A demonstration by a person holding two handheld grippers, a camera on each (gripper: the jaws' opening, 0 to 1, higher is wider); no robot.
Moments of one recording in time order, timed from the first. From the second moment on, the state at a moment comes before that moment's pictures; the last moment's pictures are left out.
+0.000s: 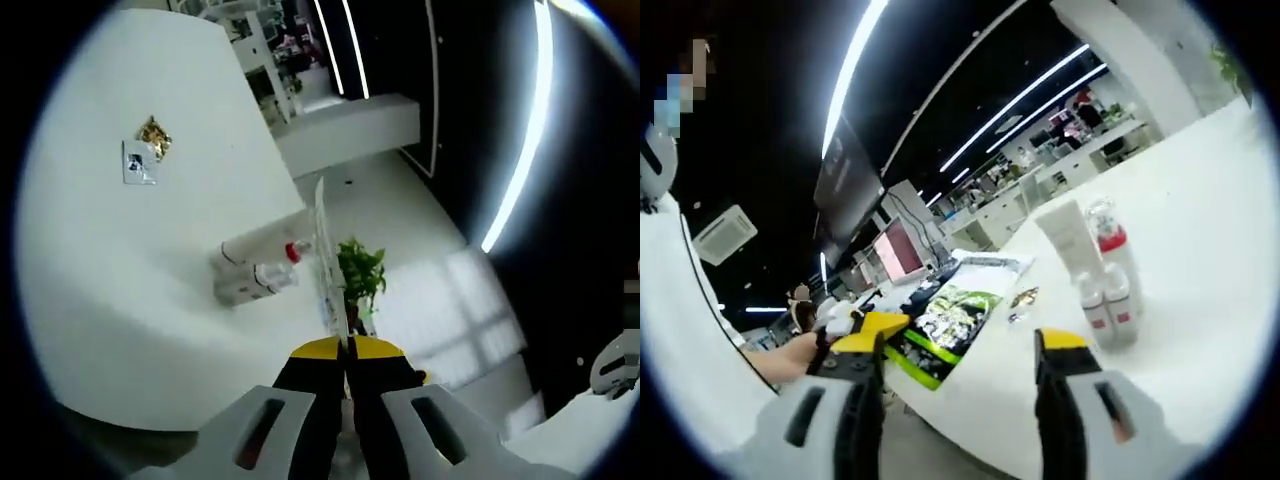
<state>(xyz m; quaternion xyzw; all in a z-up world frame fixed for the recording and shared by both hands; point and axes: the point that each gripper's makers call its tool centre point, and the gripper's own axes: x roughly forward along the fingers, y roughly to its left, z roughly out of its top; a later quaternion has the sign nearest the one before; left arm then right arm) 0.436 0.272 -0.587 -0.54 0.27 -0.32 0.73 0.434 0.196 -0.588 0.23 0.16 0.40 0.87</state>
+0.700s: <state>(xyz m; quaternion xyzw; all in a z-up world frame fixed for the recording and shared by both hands) 0.468 0.281 -0.649 -0.52 0.32 -0.24 0.75 0.440 0.177 -0.617 0.16 0.20 0.36 0.90</state>
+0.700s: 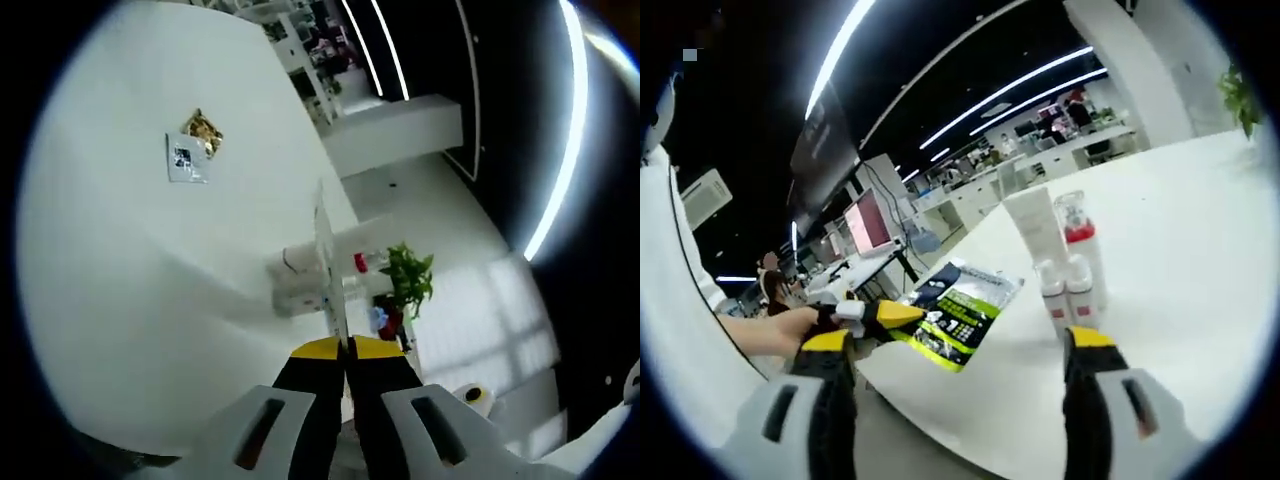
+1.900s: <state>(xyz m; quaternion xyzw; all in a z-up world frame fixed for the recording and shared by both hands) 0.503 0.288 -0.752 -0.45 0.37 -0.15 0.80 0.448 0.139 -0.638 0.13 0.22 0.30 0.92</state>
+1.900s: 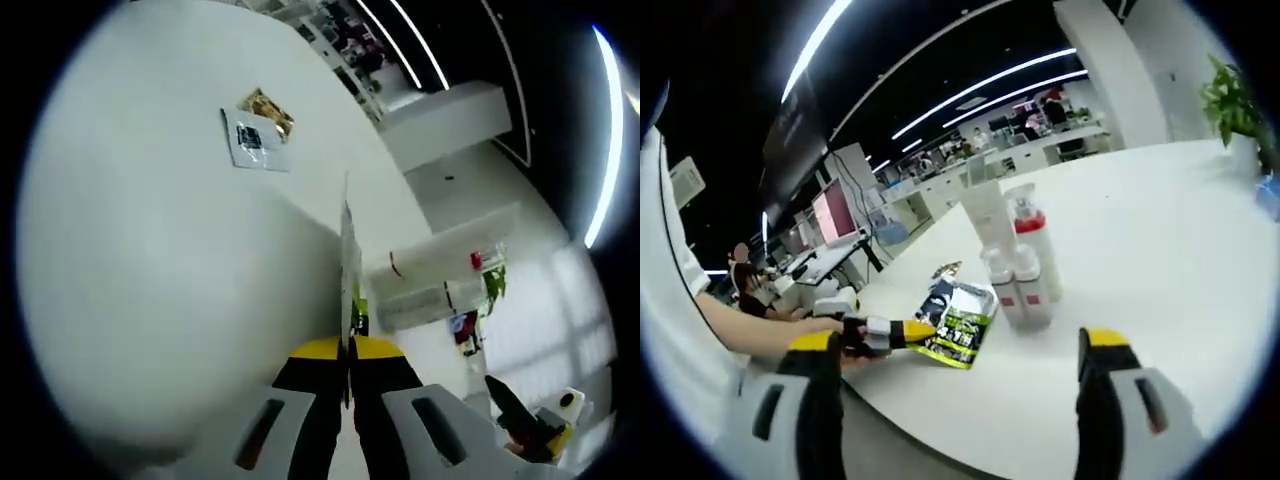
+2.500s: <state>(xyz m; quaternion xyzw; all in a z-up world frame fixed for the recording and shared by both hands) 0.510 0.290 -0.762 -0.35 0.38 -0.14 0.85 0.447 0.139 -0.639 0.12 0.23 0.30 0.92</state>
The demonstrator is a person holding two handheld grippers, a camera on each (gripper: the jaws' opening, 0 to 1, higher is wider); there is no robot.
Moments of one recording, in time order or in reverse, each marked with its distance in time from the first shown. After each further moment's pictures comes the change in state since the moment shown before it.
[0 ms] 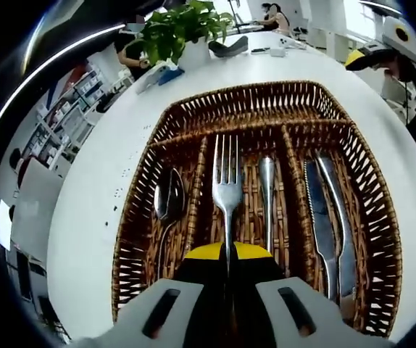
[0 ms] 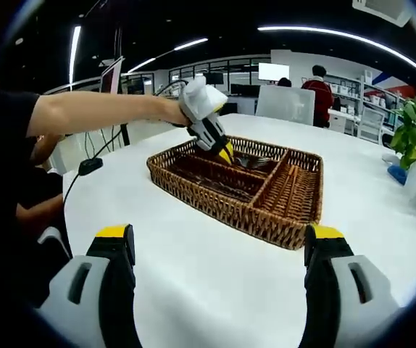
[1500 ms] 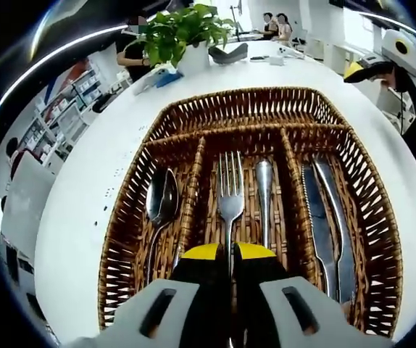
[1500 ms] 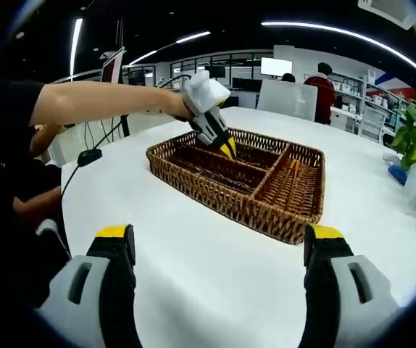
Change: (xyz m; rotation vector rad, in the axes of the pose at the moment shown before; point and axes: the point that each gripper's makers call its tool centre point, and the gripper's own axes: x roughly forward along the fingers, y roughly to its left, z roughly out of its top) left arm 0.005 -0.007 0.002 -0.039 -0.057 -0.054; right arm 0.003 0.001 -0.011 -0.021 0.039 -0.004
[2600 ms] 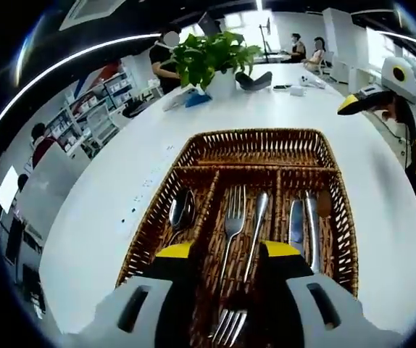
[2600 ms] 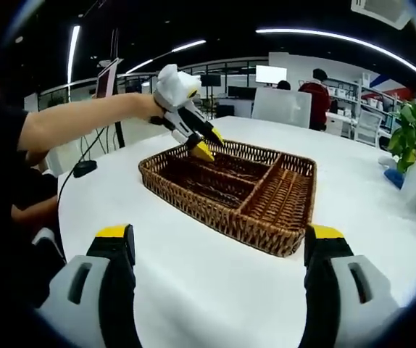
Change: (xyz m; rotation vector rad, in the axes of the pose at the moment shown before) left arm -0.056 -0.008 0.026 -0.129 -0.109 0.151; right arm 0.000 -0.021 0.018 0.024 -0.060 -0.017
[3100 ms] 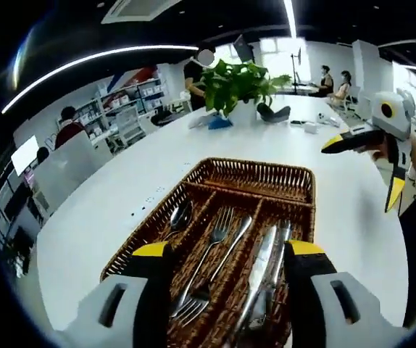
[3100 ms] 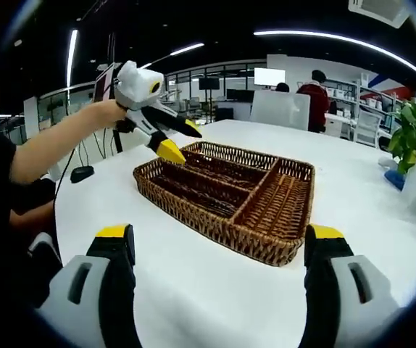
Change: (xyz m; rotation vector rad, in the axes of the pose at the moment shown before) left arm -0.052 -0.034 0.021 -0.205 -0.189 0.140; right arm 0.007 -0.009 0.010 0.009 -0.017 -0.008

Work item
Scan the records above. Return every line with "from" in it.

Answer section
Moments of one recording in time order, timed from the first. From the second moment on, the state at a moment comes before that moment's pictures; the last moment's pictures are left out.
Moments of one recording, in time order or in reverse, each marked with its distance in time from the first shown. After each further moment's pictures comes the change in state since the moment shown before it.

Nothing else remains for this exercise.